Keeping Things Colorful

On today’s episode of Plus3 Argentina: Innovation by Codika, tango talk, and a trip to La Boca.

We arrived back at Austral’s downtown campus this morning to attend a lecture from a representative of Codika Mobile Solutions, a software development start-up native to Argentina. During the lecture, we discussed the general idea of innovation, what it means, and how it is achieved. We also covered different methods of innovation that could allow for more or less flexibility throughout the process. For the most part, we spoke mainly of the positives of innovation, such as improving living situations and increasing efficiency levels in day-to-day life. However, in other ways, innovation may also pose a threat to a country’s traditions and culture.
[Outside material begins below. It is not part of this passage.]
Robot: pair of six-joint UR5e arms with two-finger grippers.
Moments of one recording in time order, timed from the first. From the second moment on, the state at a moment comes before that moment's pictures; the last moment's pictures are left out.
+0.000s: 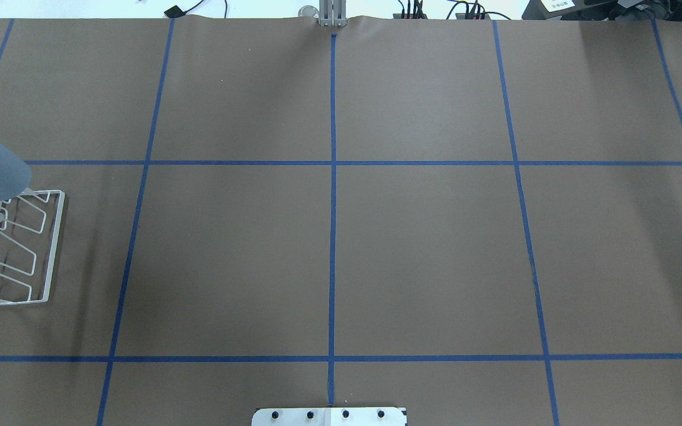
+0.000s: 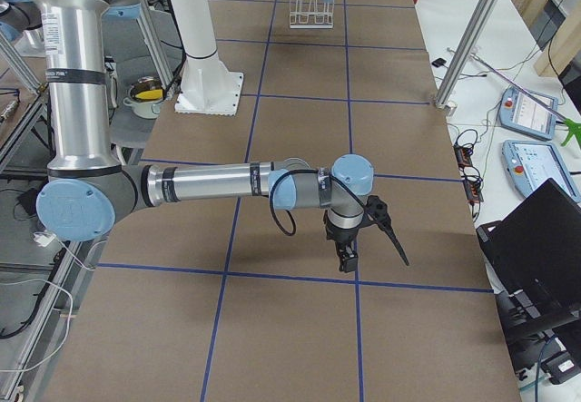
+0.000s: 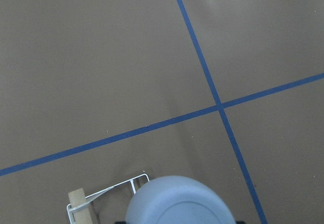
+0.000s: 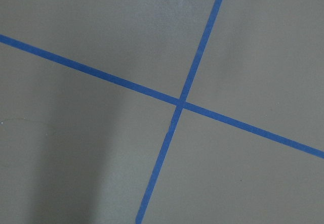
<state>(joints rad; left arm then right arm) -1.18 -1.51 -2.02 -1.92 -2.24 -0.46 1.50 -1.55 1.65 -1.59 2.24 -0.23</state>
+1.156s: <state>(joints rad) -1.14 -1.57 -1.89 -1.94 -2.22 -0.46 1.50 -1.55 1.64 -1.59 2.24 -0.23</state>
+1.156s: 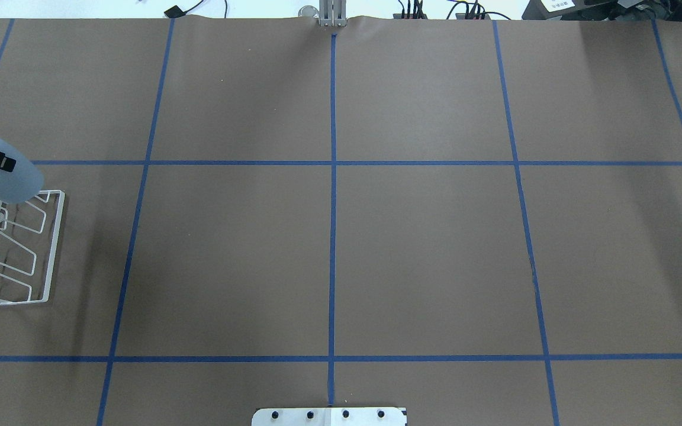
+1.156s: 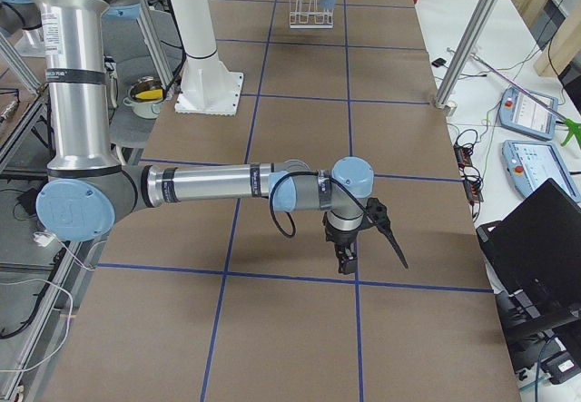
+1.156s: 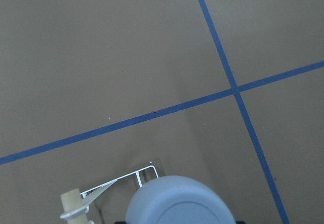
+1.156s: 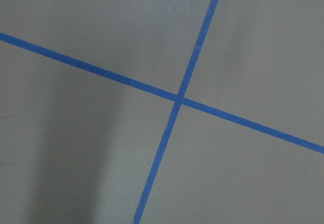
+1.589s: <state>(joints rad) -1.14 -1.62 -1.79 -2.00 -2.22 -0.46 1.50 -1.55 1.64 -1.59 2.24 -0.23</state>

From our trip to La Boca today, I was able to see how Argentina preserved its culture in the face of innovation. While walking around the area, I saw vendors on the streets selling traditional maté gourds and other types of art which represented the colorful culture of the neighborhood. The country’s traditional dance, the Tango, remained a relevant theme throughout the markets. However, in other ways, tradition has failed to remain completely preserved in this area. Most vendors spoke at least some English to us when we passed by, and many stores sold the usual touristy souvenir shirts and name tags seen at most travel destinations.

While it is important to promote innovation in order to maintain efficiency and keep up with outside competition, it is equally important to preserve a country’s culture. By maintaining historically and culturally significant areas such as La Boca, countries like Argentina are able to keep an important aspect of their nation alive. Sharing traditional art and technologies (like the street vendors selling maté gourds) is one way to both preserve culture and interest a country’s visitors in its traditions.

Innovation and tradition can also work together. We were able to hear this through a more modern version of Argentina’s traditional Tango music, Electrotango. The more pop-like version of this traditional music appeals to younger generations. Although it is not the same as the original music used to dance the Tango, it maintains many of the sounds that the genre is known for. In this way, while the music has been changed, it preserves an aspect of a tradition that is important to Argentina and its culture.

Overall, I really enjoyed visiting La Boca today and getting the opportunity to see the colorful buildings and streets I had heard so much about. Tomorrow, we’ll be visiting two more hospitals, and this will be our last site visit. It’s crazy to think that we only have a few days left in Buenos Aires. For now, hasta mañana, see you tomorrow!